Google has tripled rewards for revealing the weaknesses in its network under the Google Play Security Reward Program and the Chrome Vulnerability Reward Program. Digital bounty hunters now stand a chance to make much more money from Google.
Google has already paid over $15 million to researchers to check security breaches since the inception of the bug bounty program in 2010. The bug bounty programs have excellently complemented the existing internal security issues and concerns of the organization. The program has motivated individuals and hackers to find flaws in the system and disclose them to the tech giant. This smart move of rewarding the hackers has stopped them from using the flaws maliciously or selling them to parties that could potentially threaten the Google security system.

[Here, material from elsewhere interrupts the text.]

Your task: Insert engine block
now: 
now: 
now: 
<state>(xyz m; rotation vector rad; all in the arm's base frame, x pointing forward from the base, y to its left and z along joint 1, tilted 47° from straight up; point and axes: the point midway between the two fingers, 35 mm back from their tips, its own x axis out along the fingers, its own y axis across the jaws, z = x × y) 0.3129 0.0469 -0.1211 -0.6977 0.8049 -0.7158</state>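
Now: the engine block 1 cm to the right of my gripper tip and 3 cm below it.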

Experts from Google agree that rewarding security researchers with bounties cost minimal, as compared to paying for a severe security snafu. The Chrome Vulnerability Rewards Program has received more than 8,500 reports of potential security threats with a payout of only $5 million since 2010. Google’s smart move has secured not only Chrome but also other Chromium-related browsers. With hackers on the beck n call, Google has now tripled the baseline reward amount from $5,000 to $15,000. The maximum reward has also been doubled from $15,000 to $30000, with double bonus opportunity for bugs found via the Chrome Fuzzer Program from $500 to $1,000. Google is focused on developing a high-quality reporting system with updated bug categories.

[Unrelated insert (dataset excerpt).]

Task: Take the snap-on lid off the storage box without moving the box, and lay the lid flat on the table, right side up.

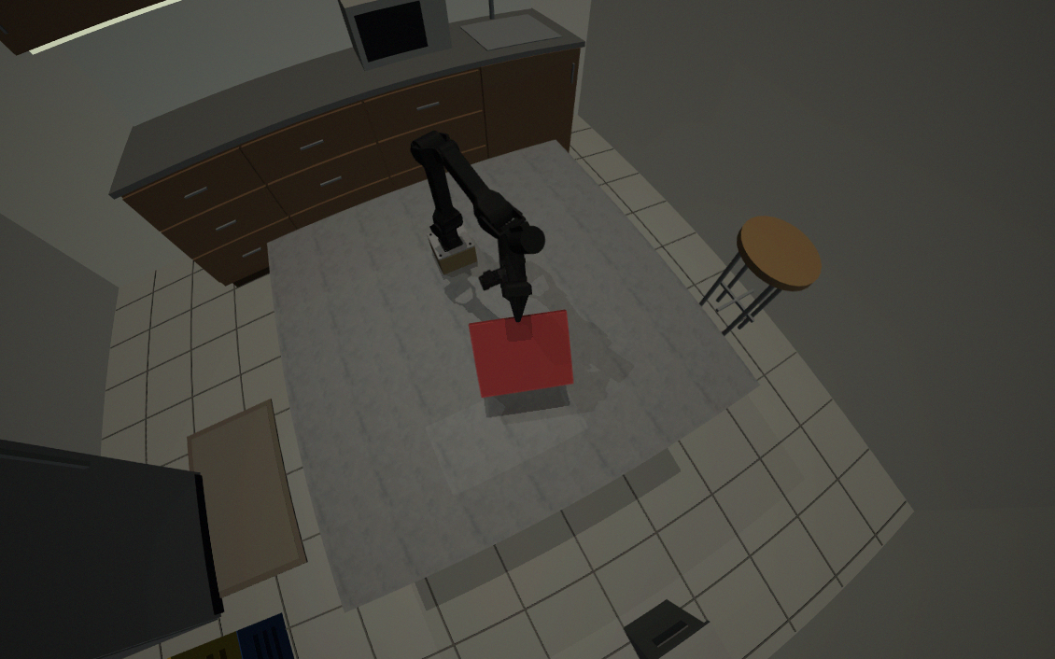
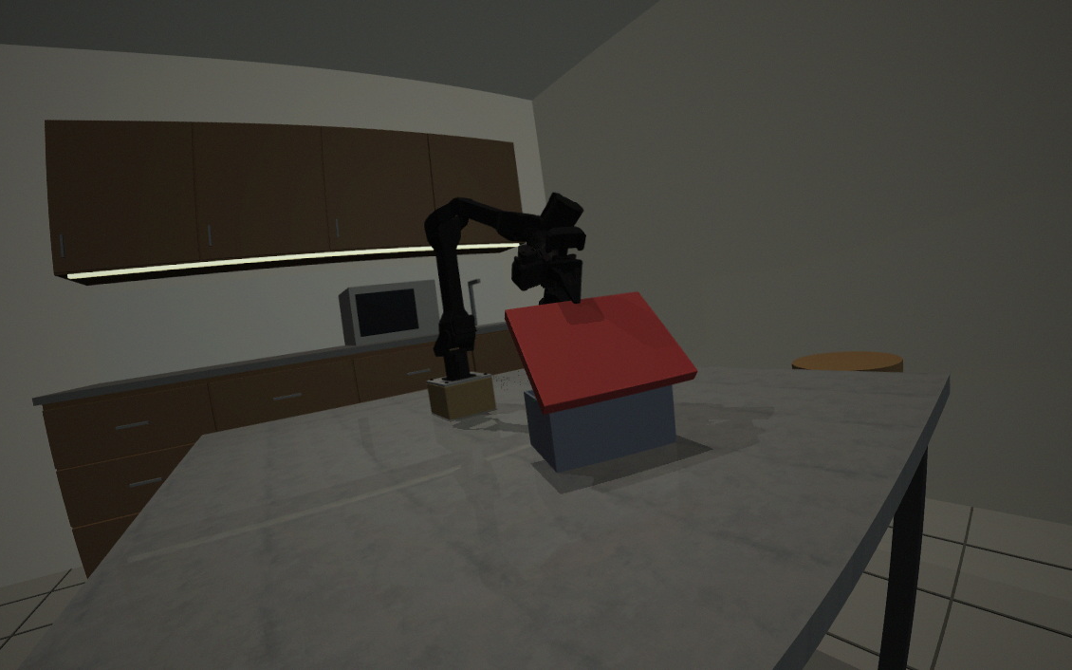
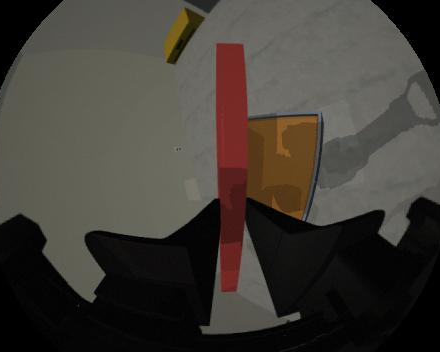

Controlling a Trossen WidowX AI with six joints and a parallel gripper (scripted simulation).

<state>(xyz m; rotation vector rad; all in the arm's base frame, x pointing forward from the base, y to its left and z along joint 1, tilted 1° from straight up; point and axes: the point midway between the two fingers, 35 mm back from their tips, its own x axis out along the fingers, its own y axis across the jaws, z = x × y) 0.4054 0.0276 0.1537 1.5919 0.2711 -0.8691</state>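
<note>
My gripper tip is now 60 mm short of the red lid, 50 mm above it and 20 mm to the left of it. Round my gripper tip: storage box (170 mm below, 30 mm ahead, 10 mm to the right).
</note>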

For the Chrome OS enabled systems, Google has increased the standing reward from $100,000 to $150,000, focusing on checking the chains of exploitation that can compromise with a Chromebox or Chromebook with persistence in guest mode. The company has also tripled the theft of insecure private data and protected app components from $1,000 to $3,000.
This initiative also encompasses additional reward categories for security bugs in lock screen bypasses and firmware. Bug bounty programs have become an established strategy among different tech companies for incentivizing individuals and hackers to highlight flaws in their systems.
This strategy has become popular and successful because it is highly lucrative for these researchers. Although the numbers seem to be eye-watering sums of money earned by non-contracted workers, this program is reasonably cost-effective for Google. The enormous financial and reputational damage that cyber-attacks can cause legitimizes this expenditure.